There's a ton of these generic MTK-processor-based phones available online; I bought and played with a few a year or two ago. They range from "really crappy" to "pretty nice", but in most all cases you're stuck with the version of Android that they ship with, as there's no ongoing support, no upgrades from the vendor, etc.

To the surprise of no one.

How are we doing for FOSS cell phones again?

I think that there may be ONE option. RMS probably has it...

It really depends on how FLOSS you want to go?

On the software side of things the closest you can get is a phone running OsmocomBB. That only runs on some dumphones and is not useful from a user perspective, it is only for research. For smartphone software, the closest you can get is a phone running Replicant. That still has all the embedded proprietary software; baseband OS, bootloader, wifi/bluetooth/camera firmware etc.

On the hardware side of things, we have no ASICs with libre designs.
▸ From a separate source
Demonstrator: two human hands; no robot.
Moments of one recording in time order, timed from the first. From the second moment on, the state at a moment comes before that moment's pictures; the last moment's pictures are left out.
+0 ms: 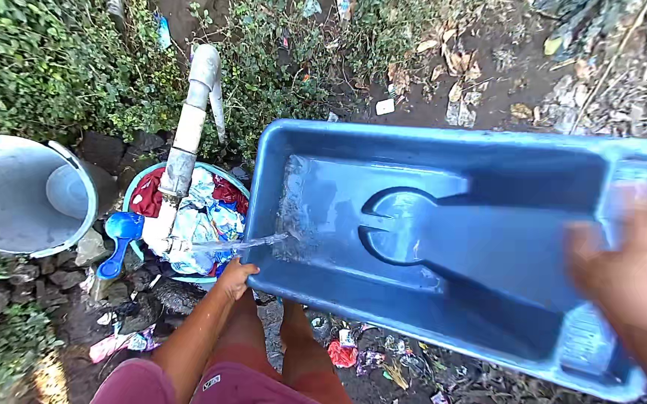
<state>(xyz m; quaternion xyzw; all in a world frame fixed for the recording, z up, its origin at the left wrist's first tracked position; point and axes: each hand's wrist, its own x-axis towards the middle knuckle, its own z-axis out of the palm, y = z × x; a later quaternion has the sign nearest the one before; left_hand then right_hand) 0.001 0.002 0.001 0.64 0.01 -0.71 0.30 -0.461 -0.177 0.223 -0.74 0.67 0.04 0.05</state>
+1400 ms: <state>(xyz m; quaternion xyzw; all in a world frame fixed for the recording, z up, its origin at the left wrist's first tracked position) 0.012 0.070 0.035 0.70 0.07 -0.66 0.27 -0.281 -0.211 -0.096 -0.44 0.86 0.12 0.22</state>
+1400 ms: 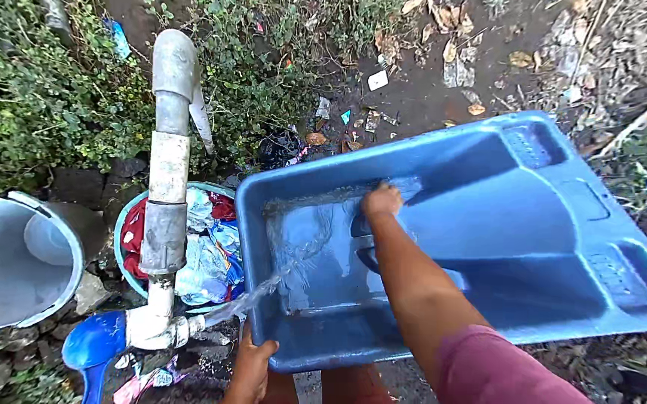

I think there have been some cases with libre designs but none manufactured in large quantities. There are myriad patents covering various hardware processes, instruction sets, CPU stuff etc. See bunnie's talk about layers of openness and the Novena laptop for more on this.

RMS uses other people's phones, he doesn't have one himself, mainly due to the network side of things though.

Wow, I guess that there aren't really any "fully open" phones in that case.

For the truly paranoid (with or without reason), I guess that they would have to go the RMS route -- or find a payphone that isn't within sight of a security camera.

I'm currently using an offbrand Chinese Android phone, so this news has made me very very nervous.

Why you think this is true?

Well, I just don't know. I don't have the same phone this but it's made me wonder.

The NSA deliberately weakened crypto keys/code. How is that any different?

Even if it were the same, it would still be news.

Agreed. But my question is still valid (and not deserving of the down votes) given that so many Americans do not react to their government's privacy and anti-democratic intrusions with the same disdain they have toward China's.